Consequently, the Azeri nation is mired in a situation that it really cannot control, nor is it able to voice its opinion to the authorities for fear of being incarcerated on charges that are often fabricated.

“There are limitations to freedom of expression and assembly and the rights to liberty and fair trial. The authorities have arrested dozens of political activists on bogus charges, imprisoned critical journalists, broke up several peaceful public demonstrations, and adopted legislation that further restricted fundamental freedoms. Torture and ill-treatment continue with impunity. The authorities did not effectively investigate credible allegations of beatings, threats, and other abuses in custody made by several arrested political activists.”  
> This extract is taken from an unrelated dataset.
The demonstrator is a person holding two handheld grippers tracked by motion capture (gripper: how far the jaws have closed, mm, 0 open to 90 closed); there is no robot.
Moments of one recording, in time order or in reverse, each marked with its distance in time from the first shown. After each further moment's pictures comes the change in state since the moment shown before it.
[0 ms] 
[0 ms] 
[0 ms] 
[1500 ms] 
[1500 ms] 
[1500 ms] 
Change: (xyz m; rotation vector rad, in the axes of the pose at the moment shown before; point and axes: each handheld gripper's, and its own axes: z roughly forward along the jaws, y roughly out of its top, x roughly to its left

These difficulties and restraints that form the background noise of MNS functioning are producing ill-advised impacts that put the people of Azerbaijan at risk. The MNS thus operates within an area that is consumed by a history of corruption and severe limitations on its impartial independence. The MNS gathers intelligence on its own people and these surrounding influential countries: Russia, Turkey, Iran, Israel, and Syria.

Imagine the pressure, if you can just for a moment, being an agent within the Ministry of National Security. With no ability to perform your duties impartially or objectively and with your own personal livelihood obviously tied to how well you honor allegiance to the Presidential clans, the MNS ends up being largely just another subjective arm of manipulation by the President. When such corruption and bias is allowed to not just exist but actually blossom within the intelligence community, then it is not just the civil liberties of the people or the general level of freedom of Azerbaijan that becomes compromised: the actual national security of the country vis-à-vis the global community becomes undermined. The future of Azeri national security and perhaps the very legitimacy of its intelligence community, in the form of the MNS, have a long road of revision and reform in its future if Azerbaijan wants to truly play a bigger role regionally across the greater Caspian with integrity and effective power.